# Fishing partner needed



## Jred (Sep 22, 2013)

Try Grindr


----------



## richg99 (Nov 28, 2009)

As far as your pole condition, I've read ( but not tried) that some guys bought large shrinkwrap and covered the pole with it.


----------



## Sublime (Oct 9, 2015)

I'm in Angleton. Skiffless for the first time in 10 years. Hit me up sometime.


----------



## WillW (Dec 6, 2012)

Sublime said:


> I'm in Angleton. Skiffless for the first time in 10 years. Hit me up sometime.


No mo Spears?


----------



## Smackdaddy53 (Dec 31, 2012)

Sublime said:


> I'm in Angleton. Skiffless for the first time in 10 years. Hit me up sometime.


Whaaaaaat?!? We have still not fished.

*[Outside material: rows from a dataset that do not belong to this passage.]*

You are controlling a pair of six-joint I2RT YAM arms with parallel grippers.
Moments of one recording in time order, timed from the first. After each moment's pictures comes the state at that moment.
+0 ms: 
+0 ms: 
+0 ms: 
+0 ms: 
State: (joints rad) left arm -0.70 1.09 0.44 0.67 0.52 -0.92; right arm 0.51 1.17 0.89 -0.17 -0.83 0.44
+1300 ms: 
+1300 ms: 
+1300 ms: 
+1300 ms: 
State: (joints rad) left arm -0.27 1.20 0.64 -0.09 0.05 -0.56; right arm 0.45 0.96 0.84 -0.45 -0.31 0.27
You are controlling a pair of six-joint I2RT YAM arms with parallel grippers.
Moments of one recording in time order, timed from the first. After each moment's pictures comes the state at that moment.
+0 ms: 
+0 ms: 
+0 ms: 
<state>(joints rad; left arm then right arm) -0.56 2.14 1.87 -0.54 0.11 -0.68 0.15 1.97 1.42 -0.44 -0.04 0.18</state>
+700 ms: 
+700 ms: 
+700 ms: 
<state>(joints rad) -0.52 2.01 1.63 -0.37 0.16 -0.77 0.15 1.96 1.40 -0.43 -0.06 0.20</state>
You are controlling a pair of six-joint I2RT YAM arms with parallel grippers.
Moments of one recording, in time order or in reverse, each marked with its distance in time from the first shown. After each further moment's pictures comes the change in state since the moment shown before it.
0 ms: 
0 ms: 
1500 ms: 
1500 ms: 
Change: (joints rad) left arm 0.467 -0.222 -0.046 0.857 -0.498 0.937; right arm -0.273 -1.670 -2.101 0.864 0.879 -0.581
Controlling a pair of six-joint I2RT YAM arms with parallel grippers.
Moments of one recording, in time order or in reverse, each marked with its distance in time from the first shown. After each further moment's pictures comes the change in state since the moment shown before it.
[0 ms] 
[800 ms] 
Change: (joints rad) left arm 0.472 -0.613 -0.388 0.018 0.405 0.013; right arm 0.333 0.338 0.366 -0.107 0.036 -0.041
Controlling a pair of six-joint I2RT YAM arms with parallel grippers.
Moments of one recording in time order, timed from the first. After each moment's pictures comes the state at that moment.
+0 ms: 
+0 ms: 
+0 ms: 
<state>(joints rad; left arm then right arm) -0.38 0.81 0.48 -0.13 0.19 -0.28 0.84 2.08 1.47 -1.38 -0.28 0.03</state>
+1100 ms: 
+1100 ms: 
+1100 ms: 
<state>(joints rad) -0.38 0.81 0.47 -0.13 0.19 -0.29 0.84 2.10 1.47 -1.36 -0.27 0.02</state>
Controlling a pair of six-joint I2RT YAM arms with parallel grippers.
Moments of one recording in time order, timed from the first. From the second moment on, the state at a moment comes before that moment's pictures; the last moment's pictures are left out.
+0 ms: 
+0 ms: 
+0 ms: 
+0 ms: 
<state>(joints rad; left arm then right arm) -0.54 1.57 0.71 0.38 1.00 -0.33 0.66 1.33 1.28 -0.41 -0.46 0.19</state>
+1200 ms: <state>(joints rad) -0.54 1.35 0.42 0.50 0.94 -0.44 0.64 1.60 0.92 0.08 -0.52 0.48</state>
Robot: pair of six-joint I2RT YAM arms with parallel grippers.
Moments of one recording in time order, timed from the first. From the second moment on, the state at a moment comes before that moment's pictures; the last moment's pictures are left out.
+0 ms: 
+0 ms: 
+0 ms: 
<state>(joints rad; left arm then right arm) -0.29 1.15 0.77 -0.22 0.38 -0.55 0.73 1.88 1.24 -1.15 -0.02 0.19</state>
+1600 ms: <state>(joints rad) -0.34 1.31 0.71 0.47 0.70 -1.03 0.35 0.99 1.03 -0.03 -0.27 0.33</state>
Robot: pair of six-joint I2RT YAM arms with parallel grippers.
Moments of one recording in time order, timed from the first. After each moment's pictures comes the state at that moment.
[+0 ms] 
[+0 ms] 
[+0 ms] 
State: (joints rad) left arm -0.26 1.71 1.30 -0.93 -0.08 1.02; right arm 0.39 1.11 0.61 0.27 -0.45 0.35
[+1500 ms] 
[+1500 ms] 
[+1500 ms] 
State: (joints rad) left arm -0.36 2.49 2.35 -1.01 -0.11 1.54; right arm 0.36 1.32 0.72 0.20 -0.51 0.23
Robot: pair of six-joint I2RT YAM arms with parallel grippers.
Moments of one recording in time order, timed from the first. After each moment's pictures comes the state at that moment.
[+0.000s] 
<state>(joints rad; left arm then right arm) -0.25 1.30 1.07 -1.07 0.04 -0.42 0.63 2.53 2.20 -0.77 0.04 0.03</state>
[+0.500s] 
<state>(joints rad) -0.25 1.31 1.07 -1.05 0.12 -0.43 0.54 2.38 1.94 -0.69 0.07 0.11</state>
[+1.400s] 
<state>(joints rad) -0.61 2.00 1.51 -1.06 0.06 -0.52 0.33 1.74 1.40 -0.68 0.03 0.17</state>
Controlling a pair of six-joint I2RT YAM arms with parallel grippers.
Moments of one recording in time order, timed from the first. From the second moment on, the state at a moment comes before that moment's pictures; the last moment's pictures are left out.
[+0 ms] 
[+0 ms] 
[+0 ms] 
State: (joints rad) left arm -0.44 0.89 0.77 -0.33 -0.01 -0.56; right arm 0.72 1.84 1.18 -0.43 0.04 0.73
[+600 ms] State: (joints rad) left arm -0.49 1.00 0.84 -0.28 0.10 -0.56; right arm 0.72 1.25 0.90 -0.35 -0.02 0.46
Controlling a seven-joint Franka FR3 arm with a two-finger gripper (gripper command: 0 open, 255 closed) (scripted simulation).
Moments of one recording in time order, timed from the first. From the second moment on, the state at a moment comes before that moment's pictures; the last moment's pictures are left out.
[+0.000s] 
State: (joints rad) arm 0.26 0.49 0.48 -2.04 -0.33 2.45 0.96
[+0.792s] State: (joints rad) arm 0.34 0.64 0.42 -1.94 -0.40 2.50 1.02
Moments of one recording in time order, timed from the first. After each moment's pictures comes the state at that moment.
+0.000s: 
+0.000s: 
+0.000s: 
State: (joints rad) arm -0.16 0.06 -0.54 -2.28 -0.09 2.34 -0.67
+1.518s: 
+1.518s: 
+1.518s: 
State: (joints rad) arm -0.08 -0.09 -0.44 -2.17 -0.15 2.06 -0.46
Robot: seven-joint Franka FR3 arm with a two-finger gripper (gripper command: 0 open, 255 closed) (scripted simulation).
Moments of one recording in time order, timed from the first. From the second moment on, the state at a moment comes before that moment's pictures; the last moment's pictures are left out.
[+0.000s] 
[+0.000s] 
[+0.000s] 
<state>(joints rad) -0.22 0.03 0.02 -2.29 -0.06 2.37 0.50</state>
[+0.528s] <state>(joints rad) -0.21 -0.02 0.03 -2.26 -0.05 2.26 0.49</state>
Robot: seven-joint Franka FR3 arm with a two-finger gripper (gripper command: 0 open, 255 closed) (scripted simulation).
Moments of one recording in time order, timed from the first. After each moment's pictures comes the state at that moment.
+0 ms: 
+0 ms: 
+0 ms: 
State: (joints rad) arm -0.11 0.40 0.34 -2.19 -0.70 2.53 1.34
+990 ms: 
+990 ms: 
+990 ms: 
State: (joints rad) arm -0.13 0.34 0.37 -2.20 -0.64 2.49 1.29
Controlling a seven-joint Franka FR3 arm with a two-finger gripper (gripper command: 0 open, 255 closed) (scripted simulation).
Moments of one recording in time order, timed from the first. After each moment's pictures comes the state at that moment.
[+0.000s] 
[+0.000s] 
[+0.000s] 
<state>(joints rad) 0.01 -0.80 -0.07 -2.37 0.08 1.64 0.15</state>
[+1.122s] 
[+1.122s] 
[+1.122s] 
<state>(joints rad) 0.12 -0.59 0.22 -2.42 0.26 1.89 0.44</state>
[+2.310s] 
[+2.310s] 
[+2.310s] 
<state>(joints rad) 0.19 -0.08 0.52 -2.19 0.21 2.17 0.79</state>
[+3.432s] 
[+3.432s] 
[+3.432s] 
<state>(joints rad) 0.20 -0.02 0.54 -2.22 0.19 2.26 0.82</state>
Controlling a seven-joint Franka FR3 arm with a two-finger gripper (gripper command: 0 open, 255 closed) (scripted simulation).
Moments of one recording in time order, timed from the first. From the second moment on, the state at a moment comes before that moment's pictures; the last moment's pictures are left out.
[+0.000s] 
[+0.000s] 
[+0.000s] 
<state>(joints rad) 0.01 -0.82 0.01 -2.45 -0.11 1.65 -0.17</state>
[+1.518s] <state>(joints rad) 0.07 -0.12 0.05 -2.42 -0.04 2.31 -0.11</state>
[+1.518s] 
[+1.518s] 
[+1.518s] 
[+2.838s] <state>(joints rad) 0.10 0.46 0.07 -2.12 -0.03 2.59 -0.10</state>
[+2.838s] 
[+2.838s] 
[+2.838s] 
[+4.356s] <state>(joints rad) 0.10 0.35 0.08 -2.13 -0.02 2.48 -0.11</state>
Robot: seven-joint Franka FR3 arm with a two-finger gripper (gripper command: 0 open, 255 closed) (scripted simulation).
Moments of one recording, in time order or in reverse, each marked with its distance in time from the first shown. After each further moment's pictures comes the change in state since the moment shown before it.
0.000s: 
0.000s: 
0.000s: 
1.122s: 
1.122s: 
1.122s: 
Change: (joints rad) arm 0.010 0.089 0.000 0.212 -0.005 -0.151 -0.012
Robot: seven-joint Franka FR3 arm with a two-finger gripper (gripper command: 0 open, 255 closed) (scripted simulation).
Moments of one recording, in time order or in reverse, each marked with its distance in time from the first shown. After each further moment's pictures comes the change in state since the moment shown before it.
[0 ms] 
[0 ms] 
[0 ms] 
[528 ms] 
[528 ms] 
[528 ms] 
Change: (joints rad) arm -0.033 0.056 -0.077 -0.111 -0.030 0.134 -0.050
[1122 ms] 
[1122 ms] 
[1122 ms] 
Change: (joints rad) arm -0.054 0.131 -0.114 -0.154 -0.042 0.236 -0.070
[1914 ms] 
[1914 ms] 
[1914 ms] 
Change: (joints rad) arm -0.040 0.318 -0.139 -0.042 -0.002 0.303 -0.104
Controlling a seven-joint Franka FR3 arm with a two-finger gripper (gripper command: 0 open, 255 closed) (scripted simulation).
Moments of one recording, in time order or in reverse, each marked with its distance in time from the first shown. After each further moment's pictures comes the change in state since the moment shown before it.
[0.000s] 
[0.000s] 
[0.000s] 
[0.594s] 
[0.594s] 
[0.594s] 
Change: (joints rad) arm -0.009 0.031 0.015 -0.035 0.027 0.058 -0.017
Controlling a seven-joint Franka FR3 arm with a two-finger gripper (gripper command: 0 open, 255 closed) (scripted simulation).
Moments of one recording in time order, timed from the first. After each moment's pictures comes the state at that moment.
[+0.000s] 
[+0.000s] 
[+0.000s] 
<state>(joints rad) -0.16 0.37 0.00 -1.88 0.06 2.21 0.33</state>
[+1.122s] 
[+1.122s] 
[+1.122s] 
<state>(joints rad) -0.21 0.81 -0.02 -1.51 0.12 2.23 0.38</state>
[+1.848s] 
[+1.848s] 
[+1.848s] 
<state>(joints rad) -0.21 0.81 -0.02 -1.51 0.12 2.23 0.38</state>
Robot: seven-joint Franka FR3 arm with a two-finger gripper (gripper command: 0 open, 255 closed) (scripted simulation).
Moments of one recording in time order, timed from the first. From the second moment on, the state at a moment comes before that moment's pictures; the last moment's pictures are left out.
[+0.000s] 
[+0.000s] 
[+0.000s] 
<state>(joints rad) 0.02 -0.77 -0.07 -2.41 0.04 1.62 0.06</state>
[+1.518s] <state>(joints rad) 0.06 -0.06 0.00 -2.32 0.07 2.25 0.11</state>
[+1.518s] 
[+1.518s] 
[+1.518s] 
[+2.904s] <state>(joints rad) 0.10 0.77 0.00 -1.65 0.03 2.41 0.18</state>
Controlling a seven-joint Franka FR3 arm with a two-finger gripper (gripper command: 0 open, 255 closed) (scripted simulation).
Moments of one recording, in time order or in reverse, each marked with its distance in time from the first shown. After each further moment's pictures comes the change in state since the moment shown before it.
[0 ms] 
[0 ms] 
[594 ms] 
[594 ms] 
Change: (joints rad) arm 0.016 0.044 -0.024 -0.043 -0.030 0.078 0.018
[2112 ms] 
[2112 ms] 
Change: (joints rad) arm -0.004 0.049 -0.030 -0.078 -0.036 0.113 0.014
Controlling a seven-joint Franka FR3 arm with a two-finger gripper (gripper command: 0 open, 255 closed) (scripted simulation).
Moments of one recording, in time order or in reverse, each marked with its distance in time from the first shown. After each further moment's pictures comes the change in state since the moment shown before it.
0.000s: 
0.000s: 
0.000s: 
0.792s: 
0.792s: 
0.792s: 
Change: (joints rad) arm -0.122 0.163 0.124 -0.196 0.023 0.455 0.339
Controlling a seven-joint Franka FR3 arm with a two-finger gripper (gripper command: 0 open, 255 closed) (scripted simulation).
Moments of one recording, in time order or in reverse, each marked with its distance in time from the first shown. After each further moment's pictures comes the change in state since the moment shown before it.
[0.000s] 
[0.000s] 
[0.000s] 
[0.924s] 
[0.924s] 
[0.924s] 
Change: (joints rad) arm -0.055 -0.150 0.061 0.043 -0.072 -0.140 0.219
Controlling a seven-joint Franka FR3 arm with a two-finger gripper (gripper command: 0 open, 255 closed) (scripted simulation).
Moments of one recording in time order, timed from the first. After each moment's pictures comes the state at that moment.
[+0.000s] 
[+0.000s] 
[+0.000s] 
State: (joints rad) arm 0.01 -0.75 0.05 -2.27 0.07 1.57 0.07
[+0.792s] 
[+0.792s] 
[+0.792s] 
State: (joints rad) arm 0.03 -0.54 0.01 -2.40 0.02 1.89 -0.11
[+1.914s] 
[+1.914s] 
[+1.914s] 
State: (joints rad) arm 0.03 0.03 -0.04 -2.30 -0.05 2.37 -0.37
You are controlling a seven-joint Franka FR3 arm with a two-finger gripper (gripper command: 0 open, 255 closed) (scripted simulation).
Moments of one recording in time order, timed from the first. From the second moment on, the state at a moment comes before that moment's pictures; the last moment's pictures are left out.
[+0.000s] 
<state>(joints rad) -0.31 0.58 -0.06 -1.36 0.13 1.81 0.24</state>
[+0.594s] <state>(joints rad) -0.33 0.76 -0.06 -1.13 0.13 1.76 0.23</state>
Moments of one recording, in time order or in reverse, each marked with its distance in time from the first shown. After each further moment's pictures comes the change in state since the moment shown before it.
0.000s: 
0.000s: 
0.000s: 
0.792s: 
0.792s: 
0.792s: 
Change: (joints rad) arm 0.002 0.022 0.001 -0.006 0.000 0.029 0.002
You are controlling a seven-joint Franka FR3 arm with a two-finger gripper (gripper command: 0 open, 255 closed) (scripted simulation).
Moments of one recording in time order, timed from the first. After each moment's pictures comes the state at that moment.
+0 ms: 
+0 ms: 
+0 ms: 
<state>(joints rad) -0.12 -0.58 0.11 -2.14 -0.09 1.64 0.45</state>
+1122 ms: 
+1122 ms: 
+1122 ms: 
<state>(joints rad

I’m usually making calls during the week to go on scouting trips...


----------



## Sublime (Oct 9, 2015)

WillW said:


> No mo Spears?


No sir. Sold it last year. Find me a good used 4 x 4 round baler lol.


----------



## Sublime (Oct 9, 2015)

Smackdaddy53 said:


> Whaaaaaat?!? We have still not fished. I’m usually making calls during the week to go on scouting trips...


I make it down to Yorktown every few weeks, was there last weekend. My contract with BASF ends at the end of June so I may have lots of free time after that lmao.


----------



## Smackdaddy53 (Dec 31, 2012)

Sublime said:


> I make it down to Yorktown every few weeks, was there last weekend. My contract with BASF ends at the end of June so I may have lots of fee time after that lmao.


I’m eating breakfast in Yorktown right now about to head to the field.


----------



## dbrady784 (Feb 17, 2014)

If you’re interested pm me a number so I can try to get in touch before next outing.


----------